**Dataset entries:**
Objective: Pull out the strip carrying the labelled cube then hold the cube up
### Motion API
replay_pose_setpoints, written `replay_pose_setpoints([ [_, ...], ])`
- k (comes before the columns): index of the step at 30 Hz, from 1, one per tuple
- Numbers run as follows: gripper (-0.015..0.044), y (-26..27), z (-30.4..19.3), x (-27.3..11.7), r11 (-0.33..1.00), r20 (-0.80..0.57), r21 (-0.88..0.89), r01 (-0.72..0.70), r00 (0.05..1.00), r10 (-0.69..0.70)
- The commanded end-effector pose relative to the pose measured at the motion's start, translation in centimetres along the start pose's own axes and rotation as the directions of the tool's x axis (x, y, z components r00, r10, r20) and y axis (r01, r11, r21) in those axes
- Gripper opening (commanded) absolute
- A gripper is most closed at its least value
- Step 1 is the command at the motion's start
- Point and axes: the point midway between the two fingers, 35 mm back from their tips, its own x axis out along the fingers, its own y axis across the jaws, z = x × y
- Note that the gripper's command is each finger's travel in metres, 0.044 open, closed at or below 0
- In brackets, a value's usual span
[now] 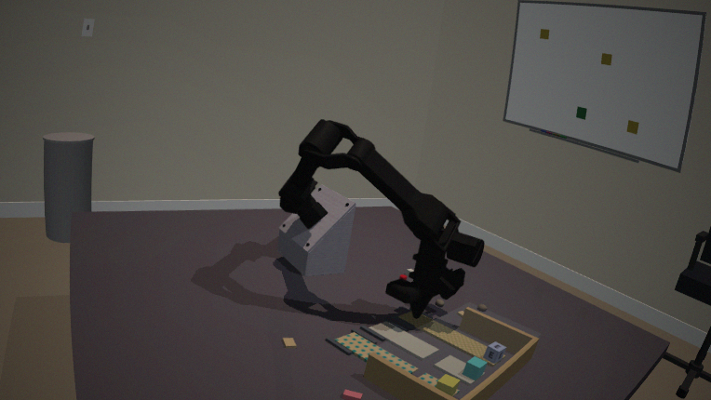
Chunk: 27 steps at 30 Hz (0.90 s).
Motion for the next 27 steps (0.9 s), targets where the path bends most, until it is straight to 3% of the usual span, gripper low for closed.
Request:
replay_pose_setpoints([
  [1,0.0000,-0.1,-0.7,0.3,1.000,-0.008,-0.002,0.003,1.000,-0.003],
  [27,0.0000,-0.1,-4.8,0.4,1.000,-0.010,-0.003,0.003,1.000,-0.003],
])
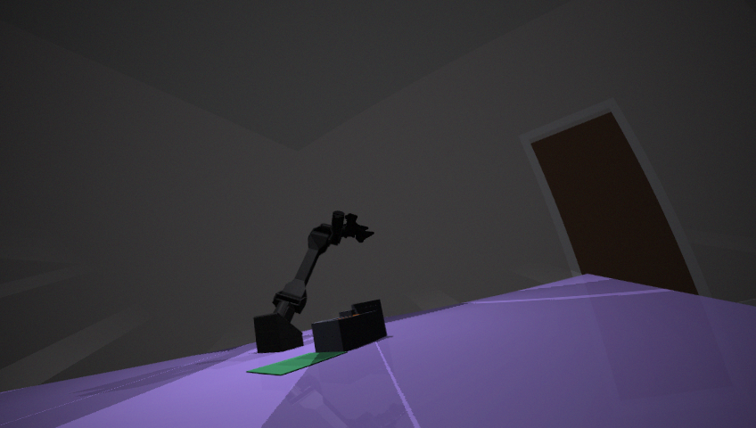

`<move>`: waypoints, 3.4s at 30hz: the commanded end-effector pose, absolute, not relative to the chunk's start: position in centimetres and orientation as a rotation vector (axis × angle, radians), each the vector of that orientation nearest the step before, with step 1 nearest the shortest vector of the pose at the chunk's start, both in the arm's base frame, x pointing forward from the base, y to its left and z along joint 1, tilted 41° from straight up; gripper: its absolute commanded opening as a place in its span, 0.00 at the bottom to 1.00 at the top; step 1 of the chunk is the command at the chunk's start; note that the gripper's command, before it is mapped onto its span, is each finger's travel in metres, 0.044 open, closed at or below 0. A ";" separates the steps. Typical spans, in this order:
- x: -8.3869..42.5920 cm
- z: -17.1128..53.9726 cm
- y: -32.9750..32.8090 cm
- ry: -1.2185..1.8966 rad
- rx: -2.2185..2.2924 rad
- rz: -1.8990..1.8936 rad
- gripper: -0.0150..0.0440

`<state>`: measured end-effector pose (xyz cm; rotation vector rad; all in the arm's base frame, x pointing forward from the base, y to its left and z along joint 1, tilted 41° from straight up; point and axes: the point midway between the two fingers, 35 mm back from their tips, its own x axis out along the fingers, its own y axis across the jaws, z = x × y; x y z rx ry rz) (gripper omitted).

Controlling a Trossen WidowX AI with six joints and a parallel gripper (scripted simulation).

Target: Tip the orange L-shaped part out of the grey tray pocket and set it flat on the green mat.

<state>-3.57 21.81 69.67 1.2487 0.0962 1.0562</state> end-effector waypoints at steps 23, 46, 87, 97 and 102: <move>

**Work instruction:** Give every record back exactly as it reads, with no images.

**Solved exercise:**
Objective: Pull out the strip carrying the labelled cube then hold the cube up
### Motion API
replay_pose_setpoints, written `replay_pose_setpoints([ [_, ...], ])`
- k (comes before the columns): index of the step at 30 Hz, from 1, one per tuple
- Numbers run as follows: gripper (-0.015..0.044), y (-26..27), z (-30.4..19.3), x (-27.3..11.7), r11 (-0.33..1.00), r20 (-0.80..0.57), r21 (-0.88..0.89), r01 (-0.72..0.70), r00 (0.05..1.00), r10 (-0.69..0.70)
- The commanded end-effector pose relative to the pose measured at the motion's start, translation in centimetres along the start pose's own axes and rotation as the directions of the tool's x axis (x, y, z components r00, r10, r20) and y axis (r01, r11, r21) in those axes
- Gripper opening (commanded) absolute
- A gripper is most closed at its least value
- Step 1 is the command at the motion's start
- Point and axes: the point midway between the two fingers, 35 mm back from their tips, its own x axis out along the fingers, its own y axis across the jaws, z = x × y
- Note that the gripper's command is each finger's travel in metres, 0.044 open, closed at or below 0
- In brackets, a value's usual span
[now] 
Chunk: 27 steps at 30 Hz (0.90 s).
Motion for the next 27 steps (0.9 s), targets where the path bends most, until it is straight to 3% of the usual span, gripper low for closed.
Request:
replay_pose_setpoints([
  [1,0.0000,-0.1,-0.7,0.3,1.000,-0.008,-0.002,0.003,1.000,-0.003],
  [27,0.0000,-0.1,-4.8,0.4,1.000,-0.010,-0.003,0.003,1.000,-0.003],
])

`<move>`: waypoints, 3.4s at 30hz: the commanded end-effector pose, absolute, not relative to the chunk's start: position in centimetres and orientation as a rotation vector (axis × angle, radians), each the vector of that orientation nearest the step before, with step 1 nearest the shortest vector of the pose at the chunk's start, both in the arm's base frame, x pointing forward from the base, y to its left and z along joint 1, tilted 41° from straight up; gripper: its absolute commanded opening as a place in its span, 0.00 at the bottom to 1.00 at the top; step 1 of the chunk is the command at the chunk's start; note that the gripper's command, before it is mapped onto its span, is each finger's travel in metres, 0.044 open, closed at or below 0. A ";" separates the steps. Typical spans, in this order:
- x: -8.3869..42.5920 cm
- z: -17.1128..53.9726 cm
- y: -32.9750..32.8090 cm
- ry: -1.2185..1.8966 rad
- rx: -2.2185..2.2924 rad
- rz: -1.8990..1.8936 rad
- gripper: -0.0150..0.0440

`<state>`: measured end-effector pose (xyz cm; rotation vector rad; all in the arm's base frame, x pointing forward from the base, y to its left and z along joint 1, tilted 41° from straight up; point and axes: the point midway between the two fingers, 35 mm back from their tips, its own x axis out along the fingers, its own y axis across the jaws, z = x × y; x y z rx ry rz) (gripper omitted).

Controlling a Trossen WidowX AI with six joints and a parallel gripper (scripted simulation).

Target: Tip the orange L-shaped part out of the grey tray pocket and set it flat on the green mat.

<state>-3.57 21.81 69.67 1.2487 0.0962 1.0562</state> end-effector waypoints at steps 23, 46, 87, 97 and 102: <move>

What appears above is the complete answer to the exercise.